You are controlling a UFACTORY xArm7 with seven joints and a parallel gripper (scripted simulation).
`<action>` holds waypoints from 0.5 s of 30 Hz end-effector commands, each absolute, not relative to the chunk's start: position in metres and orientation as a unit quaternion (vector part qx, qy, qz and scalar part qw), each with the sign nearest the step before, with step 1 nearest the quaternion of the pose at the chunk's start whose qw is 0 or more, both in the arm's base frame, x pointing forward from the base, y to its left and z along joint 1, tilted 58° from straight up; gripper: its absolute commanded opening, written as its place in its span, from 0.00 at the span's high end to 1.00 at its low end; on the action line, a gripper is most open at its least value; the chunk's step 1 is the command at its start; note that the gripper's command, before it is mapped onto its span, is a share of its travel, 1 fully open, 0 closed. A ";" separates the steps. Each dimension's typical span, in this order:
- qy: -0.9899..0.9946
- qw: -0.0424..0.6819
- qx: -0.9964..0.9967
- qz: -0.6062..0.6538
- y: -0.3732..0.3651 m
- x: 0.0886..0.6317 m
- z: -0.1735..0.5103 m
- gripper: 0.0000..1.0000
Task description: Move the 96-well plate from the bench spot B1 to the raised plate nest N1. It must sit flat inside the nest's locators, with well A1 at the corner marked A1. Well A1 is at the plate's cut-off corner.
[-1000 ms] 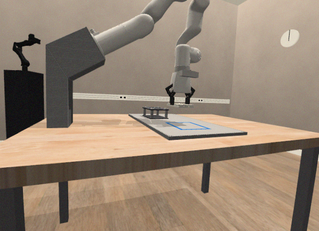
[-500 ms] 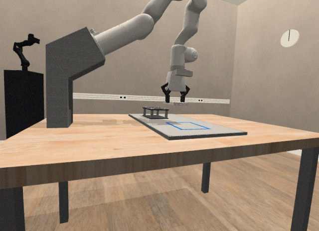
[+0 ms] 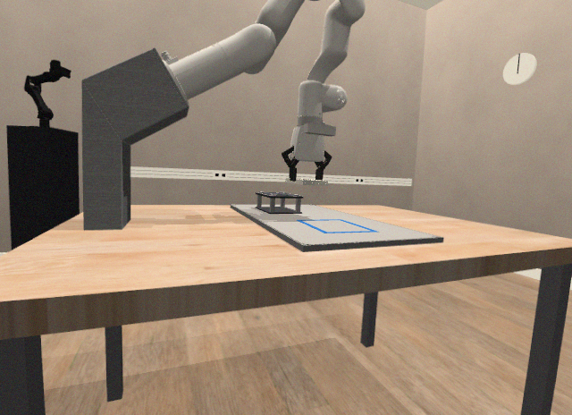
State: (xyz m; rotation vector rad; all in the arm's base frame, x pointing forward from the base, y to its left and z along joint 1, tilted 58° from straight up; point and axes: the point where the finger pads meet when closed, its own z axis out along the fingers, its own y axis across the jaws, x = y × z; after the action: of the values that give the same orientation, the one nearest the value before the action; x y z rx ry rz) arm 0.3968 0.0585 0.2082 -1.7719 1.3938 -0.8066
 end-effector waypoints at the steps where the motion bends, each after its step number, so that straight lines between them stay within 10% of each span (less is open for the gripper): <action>1: 0.543 0.363 -0.686 -0.319 0.076 0.389 0.209 1.00; 15: 0.543 0.363 -0.686 -0.319 0.112 0.372 0.208 1.00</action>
State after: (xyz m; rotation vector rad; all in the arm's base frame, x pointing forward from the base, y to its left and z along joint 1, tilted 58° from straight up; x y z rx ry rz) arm 0.3784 0.0982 0.2068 -1.7711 1.3928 -0.8087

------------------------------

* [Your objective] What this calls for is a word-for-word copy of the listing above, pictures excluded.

* [Problem solution]
You are controlling a UFACTORY xArm7 with seven joints and a parallel gripper (scripted simulation).
`<action>` holds waypoints from 0.5 s of 30 Hz end-effector commands, each absolute, not relative to the chunk's start: position in metres and orientation as a unit quaternion (vector part qx, qy, qz and scalar part qw), each with the sign nearest the step before, with step 1 nearest the quaternion of the pose at the chunk's start whose qw is 0 or more, both in the arm's base frame, x pointing forward from the base, y to its left and z along joint 1, tilted 58° from straight up; gripper: its absolute commanded opening, written as its place in its span, from 0.00 at the span's high end to 1.00 at its low end; on the action line, a gripper is most open at its least value; the chunk's step 1 is the command at its start; note that the gripper's command, before it is mapped onto its span, is a share of its travel, 1 fully open, 0 closed. A ";" separates the steps. Each dimension's typical span, in this order:
- qy: -0.9899..0.9946
- qw: -0.0424..0.6819
- qx: -0.9964..0.9967
- qz: -0.6062..0.6538
- y: -0.3732..0.3651 m
- x: 0.0886..0.6317 m
- z: -0.1735..0.5103 m
- gripper: 0.0000..1.0000
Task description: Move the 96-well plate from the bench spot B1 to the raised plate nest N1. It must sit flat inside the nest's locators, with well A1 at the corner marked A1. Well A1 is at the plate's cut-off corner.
[-1000 ms] 
[-500 ms] 
[+0 ms] 
State: (xyz m; rotation vector rad; all in the arm's base frame, x pointing forward from the base, y to its left and z along joint 1, tilted 58° from straight up; point and axes: the point where the finger pads meet when closed, its own z axis out along the fingers, its own y axis across the jaws, x = y × z; after the action: of the values that give the same orientation, the one nearest the value before the action; x y z rx ry rz) arm 0.3968 0.0585 0.2082 -1.7719 1.3938 -0.8066
 end-effector waypoints at the steps where the motion bends, each after its step number, so that straight lines between them stay within 10% of each span (less is open for the gripper): <action>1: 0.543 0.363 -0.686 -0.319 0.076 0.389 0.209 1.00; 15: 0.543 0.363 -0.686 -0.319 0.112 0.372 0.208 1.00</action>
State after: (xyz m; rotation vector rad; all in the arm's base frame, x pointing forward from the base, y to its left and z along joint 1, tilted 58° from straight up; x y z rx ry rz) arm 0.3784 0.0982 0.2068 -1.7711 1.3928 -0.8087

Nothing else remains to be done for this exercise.